> **Work instruction**
Return nothing except the lines from the one that contains "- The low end" through the end of the material below, each exactly as given.

> **Given records**
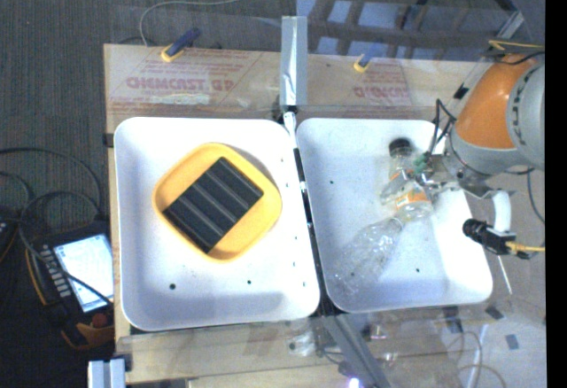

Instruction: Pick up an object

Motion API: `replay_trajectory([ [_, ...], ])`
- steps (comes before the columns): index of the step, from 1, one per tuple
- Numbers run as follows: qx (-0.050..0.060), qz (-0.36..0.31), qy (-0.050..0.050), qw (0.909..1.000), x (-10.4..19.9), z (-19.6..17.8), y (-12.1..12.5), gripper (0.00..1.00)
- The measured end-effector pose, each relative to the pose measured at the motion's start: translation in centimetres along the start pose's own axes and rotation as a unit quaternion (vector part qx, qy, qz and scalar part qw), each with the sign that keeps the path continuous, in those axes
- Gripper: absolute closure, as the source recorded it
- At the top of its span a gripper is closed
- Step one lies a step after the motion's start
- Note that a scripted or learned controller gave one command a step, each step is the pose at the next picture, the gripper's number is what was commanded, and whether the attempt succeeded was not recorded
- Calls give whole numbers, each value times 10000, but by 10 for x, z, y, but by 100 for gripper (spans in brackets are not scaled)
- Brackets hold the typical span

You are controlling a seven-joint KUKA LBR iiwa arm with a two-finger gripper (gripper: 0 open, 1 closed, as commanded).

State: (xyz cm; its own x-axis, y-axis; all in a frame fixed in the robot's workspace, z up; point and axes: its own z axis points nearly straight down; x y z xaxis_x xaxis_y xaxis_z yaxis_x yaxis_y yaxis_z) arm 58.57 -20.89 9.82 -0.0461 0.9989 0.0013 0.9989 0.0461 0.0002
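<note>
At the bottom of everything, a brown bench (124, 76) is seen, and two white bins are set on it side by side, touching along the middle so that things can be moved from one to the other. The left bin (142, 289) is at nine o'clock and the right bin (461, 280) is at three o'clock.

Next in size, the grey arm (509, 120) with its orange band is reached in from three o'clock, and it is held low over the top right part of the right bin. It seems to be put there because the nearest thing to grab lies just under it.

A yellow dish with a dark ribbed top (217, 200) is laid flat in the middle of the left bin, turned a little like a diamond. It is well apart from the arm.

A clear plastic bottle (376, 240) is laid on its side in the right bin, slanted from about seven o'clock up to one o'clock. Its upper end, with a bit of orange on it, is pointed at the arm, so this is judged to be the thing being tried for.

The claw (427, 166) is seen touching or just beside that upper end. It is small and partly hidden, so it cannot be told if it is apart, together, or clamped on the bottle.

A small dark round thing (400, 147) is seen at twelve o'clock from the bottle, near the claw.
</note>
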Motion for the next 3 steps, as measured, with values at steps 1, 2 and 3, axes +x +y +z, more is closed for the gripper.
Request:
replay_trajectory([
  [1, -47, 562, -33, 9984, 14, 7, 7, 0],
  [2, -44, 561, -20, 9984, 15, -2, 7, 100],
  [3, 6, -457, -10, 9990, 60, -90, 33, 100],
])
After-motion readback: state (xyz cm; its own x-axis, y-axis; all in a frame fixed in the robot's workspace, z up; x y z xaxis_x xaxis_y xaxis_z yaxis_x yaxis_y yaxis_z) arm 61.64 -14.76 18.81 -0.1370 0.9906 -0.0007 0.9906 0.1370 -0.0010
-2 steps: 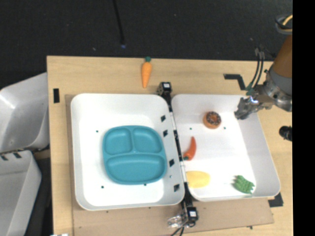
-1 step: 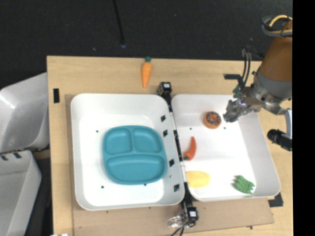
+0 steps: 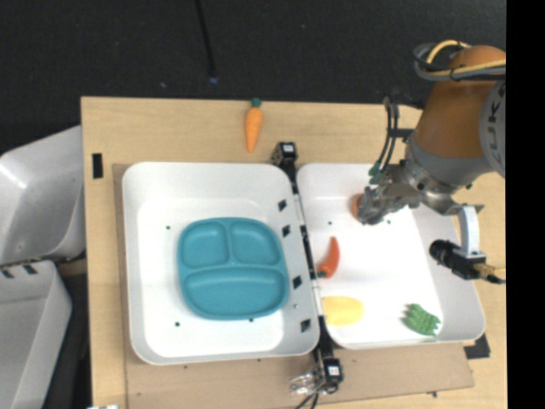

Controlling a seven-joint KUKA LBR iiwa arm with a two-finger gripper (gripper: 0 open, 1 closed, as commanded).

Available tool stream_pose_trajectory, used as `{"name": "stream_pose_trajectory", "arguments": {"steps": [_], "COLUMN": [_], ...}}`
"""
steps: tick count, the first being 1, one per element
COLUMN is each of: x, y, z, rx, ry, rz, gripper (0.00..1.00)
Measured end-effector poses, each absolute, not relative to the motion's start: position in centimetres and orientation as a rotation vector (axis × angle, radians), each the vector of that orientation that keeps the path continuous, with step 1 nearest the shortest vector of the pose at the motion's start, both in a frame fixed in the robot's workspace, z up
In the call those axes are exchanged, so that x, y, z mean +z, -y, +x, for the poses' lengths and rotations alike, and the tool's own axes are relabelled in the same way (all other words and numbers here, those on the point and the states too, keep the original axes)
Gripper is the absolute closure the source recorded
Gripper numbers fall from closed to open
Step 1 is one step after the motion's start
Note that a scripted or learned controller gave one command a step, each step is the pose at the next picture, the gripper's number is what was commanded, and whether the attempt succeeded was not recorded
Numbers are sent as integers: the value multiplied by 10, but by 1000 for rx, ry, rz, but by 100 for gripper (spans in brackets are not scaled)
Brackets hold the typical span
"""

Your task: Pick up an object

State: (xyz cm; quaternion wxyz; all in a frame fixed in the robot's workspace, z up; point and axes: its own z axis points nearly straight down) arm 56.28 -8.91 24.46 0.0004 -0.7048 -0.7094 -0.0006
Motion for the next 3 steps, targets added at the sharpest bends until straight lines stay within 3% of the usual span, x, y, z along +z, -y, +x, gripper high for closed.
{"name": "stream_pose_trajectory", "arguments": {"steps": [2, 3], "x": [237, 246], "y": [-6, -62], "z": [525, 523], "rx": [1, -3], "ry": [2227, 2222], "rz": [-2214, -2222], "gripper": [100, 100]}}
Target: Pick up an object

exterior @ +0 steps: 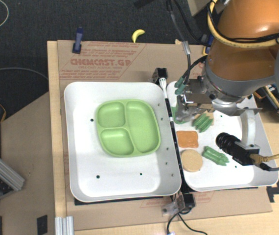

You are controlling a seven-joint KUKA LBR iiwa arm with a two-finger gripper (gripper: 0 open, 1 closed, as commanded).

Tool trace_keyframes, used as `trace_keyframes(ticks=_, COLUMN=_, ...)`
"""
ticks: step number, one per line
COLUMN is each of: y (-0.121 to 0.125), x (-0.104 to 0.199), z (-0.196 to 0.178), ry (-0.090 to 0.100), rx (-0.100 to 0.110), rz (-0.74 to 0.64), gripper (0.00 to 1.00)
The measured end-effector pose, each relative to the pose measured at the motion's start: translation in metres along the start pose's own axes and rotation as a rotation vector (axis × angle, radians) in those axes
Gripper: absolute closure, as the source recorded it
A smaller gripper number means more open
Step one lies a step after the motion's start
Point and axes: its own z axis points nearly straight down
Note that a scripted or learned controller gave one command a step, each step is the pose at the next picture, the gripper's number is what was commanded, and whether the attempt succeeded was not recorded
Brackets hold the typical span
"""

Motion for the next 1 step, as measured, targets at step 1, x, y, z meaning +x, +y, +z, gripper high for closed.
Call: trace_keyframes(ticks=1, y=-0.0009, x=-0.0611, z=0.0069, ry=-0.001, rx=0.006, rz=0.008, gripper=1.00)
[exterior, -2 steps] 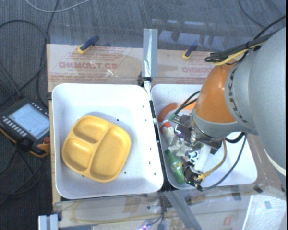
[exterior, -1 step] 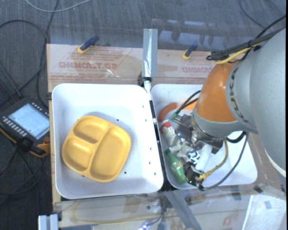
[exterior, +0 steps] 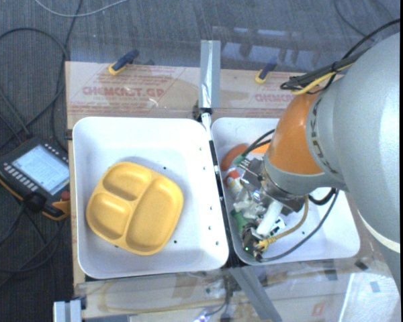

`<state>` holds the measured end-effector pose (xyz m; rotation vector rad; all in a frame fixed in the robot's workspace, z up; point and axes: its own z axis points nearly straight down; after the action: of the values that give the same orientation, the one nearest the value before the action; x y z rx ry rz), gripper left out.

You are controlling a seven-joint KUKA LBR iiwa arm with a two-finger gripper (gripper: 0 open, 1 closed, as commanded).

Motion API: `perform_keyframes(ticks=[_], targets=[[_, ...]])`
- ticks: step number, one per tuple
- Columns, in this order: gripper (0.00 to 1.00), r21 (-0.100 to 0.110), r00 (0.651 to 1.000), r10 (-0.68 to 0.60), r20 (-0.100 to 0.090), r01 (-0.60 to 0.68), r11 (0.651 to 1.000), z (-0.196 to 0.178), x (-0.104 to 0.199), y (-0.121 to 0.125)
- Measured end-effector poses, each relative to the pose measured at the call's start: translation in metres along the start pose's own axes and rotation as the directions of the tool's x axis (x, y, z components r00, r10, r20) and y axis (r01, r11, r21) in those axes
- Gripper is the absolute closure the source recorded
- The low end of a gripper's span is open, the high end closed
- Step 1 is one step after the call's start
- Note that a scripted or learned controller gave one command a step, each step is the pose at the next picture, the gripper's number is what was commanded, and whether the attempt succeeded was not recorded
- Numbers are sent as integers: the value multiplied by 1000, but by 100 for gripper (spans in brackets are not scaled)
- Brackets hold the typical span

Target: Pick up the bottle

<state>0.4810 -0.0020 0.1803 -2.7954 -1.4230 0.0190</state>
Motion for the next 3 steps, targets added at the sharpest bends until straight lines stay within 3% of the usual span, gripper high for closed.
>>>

> **Expected output**
- The low end of a gripper's span is open, the high end closed
- Step 1 is one step after the call's start
- Note that a scripted or learned controller gave one command a step, each step is the pose at the next picture, the gripper's number is what was commanded, and whether the attempt succeeded was not recorded
- Numbers are sent as integers: the value multiplied by 1000, but by 100 for gripper (spans in brackets are not scaled)
- Brackets hold the typical span

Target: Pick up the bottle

<state>0.4810 -0.0020 0.1803 -2.7954 -1.4230 0.0190</state>
Motion for the next 3 steps, targets added at the sharpest bends until straight lines stay within 3% of the usual span, gripper high for closed.
>>>

There's nothing more to this exercise.